=== Supplied records ===

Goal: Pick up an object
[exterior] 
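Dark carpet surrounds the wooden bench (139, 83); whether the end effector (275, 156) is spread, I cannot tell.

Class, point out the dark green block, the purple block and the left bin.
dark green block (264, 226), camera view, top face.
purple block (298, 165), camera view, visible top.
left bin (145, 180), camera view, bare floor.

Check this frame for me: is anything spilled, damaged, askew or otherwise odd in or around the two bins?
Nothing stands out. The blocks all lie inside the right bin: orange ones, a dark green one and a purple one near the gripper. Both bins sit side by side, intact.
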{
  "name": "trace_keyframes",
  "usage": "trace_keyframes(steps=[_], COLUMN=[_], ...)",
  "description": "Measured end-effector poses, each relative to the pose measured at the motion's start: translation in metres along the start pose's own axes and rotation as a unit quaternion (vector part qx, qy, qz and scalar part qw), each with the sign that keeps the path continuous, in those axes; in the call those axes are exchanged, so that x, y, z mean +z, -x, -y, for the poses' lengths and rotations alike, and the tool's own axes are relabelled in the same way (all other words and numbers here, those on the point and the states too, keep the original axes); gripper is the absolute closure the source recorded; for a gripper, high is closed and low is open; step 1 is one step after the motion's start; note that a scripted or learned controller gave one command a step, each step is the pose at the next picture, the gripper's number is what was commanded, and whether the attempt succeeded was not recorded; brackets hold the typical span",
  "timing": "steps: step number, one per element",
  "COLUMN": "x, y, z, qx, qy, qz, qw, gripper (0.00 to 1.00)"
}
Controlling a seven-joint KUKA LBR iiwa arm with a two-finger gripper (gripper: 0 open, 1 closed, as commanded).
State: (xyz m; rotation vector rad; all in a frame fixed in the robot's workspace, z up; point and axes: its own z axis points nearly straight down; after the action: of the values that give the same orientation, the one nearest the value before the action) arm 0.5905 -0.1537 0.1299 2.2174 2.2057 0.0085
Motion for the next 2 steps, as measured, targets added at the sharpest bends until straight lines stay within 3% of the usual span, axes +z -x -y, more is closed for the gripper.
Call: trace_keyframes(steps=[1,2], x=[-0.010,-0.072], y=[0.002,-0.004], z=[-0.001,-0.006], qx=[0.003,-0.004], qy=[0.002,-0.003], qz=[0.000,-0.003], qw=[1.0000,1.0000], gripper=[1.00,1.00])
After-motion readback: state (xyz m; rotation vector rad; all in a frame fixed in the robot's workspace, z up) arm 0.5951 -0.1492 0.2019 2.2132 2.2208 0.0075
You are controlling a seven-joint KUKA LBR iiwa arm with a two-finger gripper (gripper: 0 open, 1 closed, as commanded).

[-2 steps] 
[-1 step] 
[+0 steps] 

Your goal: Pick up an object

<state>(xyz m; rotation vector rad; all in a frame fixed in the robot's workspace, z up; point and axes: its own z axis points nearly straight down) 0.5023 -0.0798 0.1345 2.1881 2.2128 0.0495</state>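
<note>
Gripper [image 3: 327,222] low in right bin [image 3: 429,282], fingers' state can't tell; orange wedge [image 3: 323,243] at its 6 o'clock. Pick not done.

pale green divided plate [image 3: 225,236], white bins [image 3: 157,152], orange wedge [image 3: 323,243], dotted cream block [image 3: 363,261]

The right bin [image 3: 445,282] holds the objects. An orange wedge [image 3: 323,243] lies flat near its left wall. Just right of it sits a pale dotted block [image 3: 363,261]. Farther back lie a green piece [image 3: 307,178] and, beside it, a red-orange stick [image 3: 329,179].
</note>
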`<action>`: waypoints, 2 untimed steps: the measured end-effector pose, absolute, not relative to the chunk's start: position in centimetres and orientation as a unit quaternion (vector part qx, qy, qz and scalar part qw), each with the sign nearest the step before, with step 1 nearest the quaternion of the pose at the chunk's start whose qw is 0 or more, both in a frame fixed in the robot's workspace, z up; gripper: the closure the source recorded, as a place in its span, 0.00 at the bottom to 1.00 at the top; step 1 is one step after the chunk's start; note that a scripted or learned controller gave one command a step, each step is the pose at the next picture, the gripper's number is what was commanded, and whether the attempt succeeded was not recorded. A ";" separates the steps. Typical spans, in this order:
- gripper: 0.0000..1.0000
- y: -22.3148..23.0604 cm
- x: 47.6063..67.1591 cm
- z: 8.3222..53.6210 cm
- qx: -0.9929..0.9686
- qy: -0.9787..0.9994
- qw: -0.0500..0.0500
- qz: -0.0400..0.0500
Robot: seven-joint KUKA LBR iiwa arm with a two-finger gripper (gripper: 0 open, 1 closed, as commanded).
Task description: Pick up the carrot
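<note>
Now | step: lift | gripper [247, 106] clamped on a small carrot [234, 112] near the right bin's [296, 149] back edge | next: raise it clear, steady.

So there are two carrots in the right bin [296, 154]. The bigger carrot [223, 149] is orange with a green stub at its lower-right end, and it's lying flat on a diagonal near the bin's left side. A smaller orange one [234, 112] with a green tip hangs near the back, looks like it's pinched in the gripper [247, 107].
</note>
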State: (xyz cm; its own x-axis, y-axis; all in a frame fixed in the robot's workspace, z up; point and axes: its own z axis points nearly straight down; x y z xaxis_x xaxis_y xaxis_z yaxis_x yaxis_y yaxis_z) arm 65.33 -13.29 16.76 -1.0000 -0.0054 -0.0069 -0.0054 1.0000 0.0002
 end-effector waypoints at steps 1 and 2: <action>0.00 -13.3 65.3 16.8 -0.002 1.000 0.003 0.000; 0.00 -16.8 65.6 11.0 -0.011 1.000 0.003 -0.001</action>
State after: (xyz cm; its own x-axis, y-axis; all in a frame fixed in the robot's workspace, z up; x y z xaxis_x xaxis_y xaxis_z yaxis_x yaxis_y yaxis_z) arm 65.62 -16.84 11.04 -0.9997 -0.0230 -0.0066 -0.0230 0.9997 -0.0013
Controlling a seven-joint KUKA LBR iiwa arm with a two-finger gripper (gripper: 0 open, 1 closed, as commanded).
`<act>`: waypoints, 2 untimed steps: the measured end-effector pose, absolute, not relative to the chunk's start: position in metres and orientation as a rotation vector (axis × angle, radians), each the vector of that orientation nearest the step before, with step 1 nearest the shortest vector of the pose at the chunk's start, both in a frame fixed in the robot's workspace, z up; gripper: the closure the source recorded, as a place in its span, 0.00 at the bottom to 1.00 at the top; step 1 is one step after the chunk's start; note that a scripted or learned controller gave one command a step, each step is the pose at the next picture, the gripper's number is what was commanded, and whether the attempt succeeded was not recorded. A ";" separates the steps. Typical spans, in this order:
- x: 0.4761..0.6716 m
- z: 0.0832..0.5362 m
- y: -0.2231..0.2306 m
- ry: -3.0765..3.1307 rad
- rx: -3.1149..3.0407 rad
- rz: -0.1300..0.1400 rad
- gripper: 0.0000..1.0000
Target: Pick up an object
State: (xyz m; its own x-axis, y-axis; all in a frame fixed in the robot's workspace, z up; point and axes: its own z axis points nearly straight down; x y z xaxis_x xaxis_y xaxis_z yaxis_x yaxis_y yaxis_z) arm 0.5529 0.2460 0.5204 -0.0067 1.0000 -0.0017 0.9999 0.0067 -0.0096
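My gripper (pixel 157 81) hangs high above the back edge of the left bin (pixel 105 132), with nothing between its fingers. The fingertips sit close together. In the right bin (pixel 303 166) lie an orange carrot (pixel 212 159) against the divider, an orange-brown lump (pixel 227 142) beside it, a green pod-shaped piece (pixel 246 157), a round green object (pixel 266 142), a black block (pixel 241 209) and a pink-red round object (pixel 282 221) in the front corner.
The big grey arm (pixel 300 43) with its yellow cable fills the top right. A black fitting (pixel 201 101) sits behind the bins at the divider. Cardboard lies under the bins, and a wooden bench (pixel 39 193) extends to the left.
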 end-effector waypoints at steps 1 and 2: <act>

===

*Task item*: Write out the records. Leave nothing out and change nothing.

*Result for this task*:
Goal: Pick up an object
[exterior] 
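Dark carpet surrounds the wooden bench (139, 83); whether the end effector (275, 156) is spread, I cannot tell.

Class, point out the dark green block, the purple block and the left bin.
dark green block (264, 226), camera view, top face.
purple block (298, 165), camera view, visible top.
left bin (145, 180), camera view, bare floor.

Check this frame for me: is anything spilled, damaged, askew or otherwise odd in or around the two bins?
Nothing stands out. The blocks all lie inside the right bin: orange ones, a dark green one and a purple one near the gripper. Both bins sit side by side, intact.
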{
  "name": "trace_keyframes",
  "usage": "trace_keyframes(steps=[_], COLUMN=[_], ...)",
  "description": "Measured end-effector poses, each relative to the pose measured at the motion's start: translation in metres along the start pose's own axes and rotation as a unit quaternion (vector part qx, qy, qz and scalar part qw), each with the sign that keeps the path continuous, in those axes; in the call those axes are exchanged, so that x, y, z mean +z, -x, -y, for the poses' lengths and rotations alike, and the tool's own axes are relabelled in the same way (all other words and numbers here, those on the point and the states too, keep the original axes); gripper is the absolute closure the source recorded; for a gripper, high is closed and low is open; step 1 is one step after the motion's start; note that a scripted or learned controller gave one command a step, each step is the pose at the next picture, the gripper's number is what was commanded, and whether the attempt succeeded was not recorded; brackets hold the typical span",
  "timing": "steps: step number, one per element",
  "COLUMN": "x, y, z, qx, qy, qz, qw, gripper (0.00 to 1.00)"
}
Controlling a seven-joint KUKA LBR iiwa arm with a two-finger gripper (gripper: 0 open, 1 closed, as commanded).
State: (xyz m; rotation vector rad; all in a frame fixed in the robot's workspace, z up; point and axes: its own z axis points nearly straight down; after the action: of the values that give the same orientation, the one nearest the value before the action) arm 0.5905 -0.1537 0.1299 2.2174 2.2057 0.0085
Motion for the next 2 steps, as measured, targets added at the sharpest bends until straight lines stay within 3% of the usual span, axes +z -x -y, more is closed for the gripper.
Call: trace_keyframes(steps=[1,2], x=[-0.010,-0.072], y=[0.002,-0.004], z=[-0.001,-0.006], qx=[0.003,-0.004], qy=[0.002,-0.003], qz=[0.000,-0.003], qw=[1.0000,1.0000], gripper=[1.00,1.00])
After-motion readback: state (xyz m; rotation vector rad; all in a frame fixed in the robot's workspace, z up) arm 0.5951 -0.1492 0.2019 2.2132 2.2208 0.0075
You are controlling a seven-joint KUKA LBR iiwa arm with a two-finger gripper (gripper: 0 open, 1 closed, as commanded).

[-2 steps] 
[-1 step] 
[+0 steps] 

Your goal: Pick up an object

<state>(xyz m; rotation vector rad; all in a frame fixed in the robot's workspace, z up; point and axes: its own z axis points nearly straight down) 0.5023 -0.0798 0.1345 2.1881 2.2128 0.0495</state>
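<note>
Gripper [image 3: 327,222] low in right bin [image 3: 429,282], fingers' state can't tell; orange wedge [image 3: 323,243] at its 6 o'clock. Pick not done.

pale green divided plate [image 3: 225,236], white bins [image 3: 157,152], orange wedge [image 3: 323,243], dotted cream block [image 3: 363,261]

The right bin [image 3: 445,282] holds the objects. An orange wedge [image 3: 323,243] lies flat near its left wall. Just right of it sits a pale dotted block [image 3: 363,261]. Farther back lie a green piece [image 3: 307,178] and, beside it, a red-orange stick [image 3: 329,179].
</note>
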`<action>`: waypoints, 2 untimed steps: the measured end-effector pose, absolute, not relative to the chunk's start: position in centimetres and orientation as a unit quaternion (vector part qx, qy, qz and scalar part qw), each with the sign nearest the step before, with step 1 nearest the quaternion of the pose at the chunk's start whose qw is 0 or more, both in a frame fixed in the robot's workspace, z up; gripper: the closure the source recorded, as a place in its span, 0.00 at the bottom to 1.00 at the top; step 1 is one step after the chunk's start; note that a scripted or learned controller gave one command a step, each step is the pose at the next picture, the gripper's number is what was commanded, and whether the attempt succeeded was not recorded. A ";" separates the steps. Typical spans, in this order:
- gripper: 0.0000..1.0000
- y: -22.3148..23.0604 cm
- x: 47.6063..67.1591 cm
- z: 8.3222..53.6210 cm
- qx: -0.9929..0.9686
- qy: -0.9787..0.9994
- qw: -0.0500..0.0500
- qz: -0.0400..0.0500
Robot: seven-joint KUKA LBR iiwa arm with a two-finger gripper (gripper: 0 open, 1 closed, as commanded).
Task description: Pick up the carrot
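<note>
Now | step: lift | gripper [247, 106] clamped on a small carrot [234, 112] near the right bin's [296, 149] back edge | next: raise it clear, steady.

So there are two carrots in the right bin [296, 154]. The bigger carrot [223, 149] is orange with a green stub at its lower-right end, and it's lying flat on a diagonal near the bin's left side. A smaller orange one [234, 112] with a green tip hangs near the back, looks like it's pinched in the gripper [247, 107].
</note>
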State: (xyz cm; its own x-axis, y-axis; all in a frame fixed in the robot's workspace, z up; point and axes: its own z axis points nearly straight down; x y z xaxis_x xaxis_y xaxis_z yaxis_x yaxis_y yaxis_z) arm 65.33 -13.29 16.76 -1.0000 -0.0054 -0.0069 -0.0054 1.0000 0.0002
 end-effector waypoints at steps 1 and 2: <action>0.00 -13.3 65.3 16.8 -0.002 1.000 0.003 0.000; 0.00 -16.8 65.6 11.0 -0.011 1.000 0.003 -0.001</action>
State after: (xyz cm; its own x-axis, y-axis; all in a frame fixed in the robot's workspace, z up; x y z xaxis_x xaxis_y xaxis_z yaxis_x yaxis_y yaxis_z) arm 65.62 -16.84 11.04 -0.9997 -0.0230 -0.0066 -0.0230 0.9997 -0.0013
Controlling a seven-joint KUKA LBR iiwa arm with a two-finger gripper (gripper: 0 open, 1 closed, as commanded).
`<act>`: waypoints, 2 untimed steps: the measured end-effector pose, absolute, not relative to the chunk's start: position in metres and orientation as a rotation vector (axis × angle, radians), each the vector of that orientation nearest the step before, with step 1 nearest the shortest vector of the pose at the chunk's start, both in a frame fixed in the robot's workspace, z up; gripper: the closure the source recorded, as a place in its span, 0.00 at the bottom to 1.00 at the top; step 1 is one step after the chunk's start; note that a scripted or learned controller gave one command a step, each step is the pose at the next picture, the gripper's number is what was commanded, and whether the attempt succeeded was not recorded. A ";" separates the steps. Typical spans, in this order:
- x: 0.4761..0.6716 m
- z: 0.0832..0.5362 m
- y: -0.2231..0.2306 m
- ry: -3.0765..3.1307 rad
- rx: -3.1149..3.0407 rad
- rz: -0.1300..0.1400 rad
- gripper: 0.0000..1.0000
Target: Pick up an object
State: (xyz m; its own x-axis, y-axis; all in a frame fixed in the robot's workspace, z up; point and axes: its own z axis points nearly straight down; x y z xaxis_x xaxis_y xaxis_z yaxis_x yaxis_y yaxis_z) arm 0.5529 0.2460 0.5204 -0.0067 1.0000 -0.0017 0.9999 0.0067 -0.0096
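My gripper (pixel 157 81) hangs high above the back edge of the left bin (pixel 105 132), with nothing between its fingers. The fingertips sit close together. In the right bin (pixel 303 166) lie an orange carrot (pixel 212 159) against the divider, an orange-brown lump (pixel 227 142) beside it, a green pod-shaped piece (pixel 246 157), a round green object (pixel 266 142), a black block (pixel 241 209) and a pink-red round object (pixel 282 221) in the front corner.
The big grey arm (pixel 300 43) with its yellow cable fills the top right. A black fitting (pixel 201 101) sits behind the bins at the divider. Cardboard lies under the bins, and a wooden bench (pixel 39 193) extends to the left.
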 end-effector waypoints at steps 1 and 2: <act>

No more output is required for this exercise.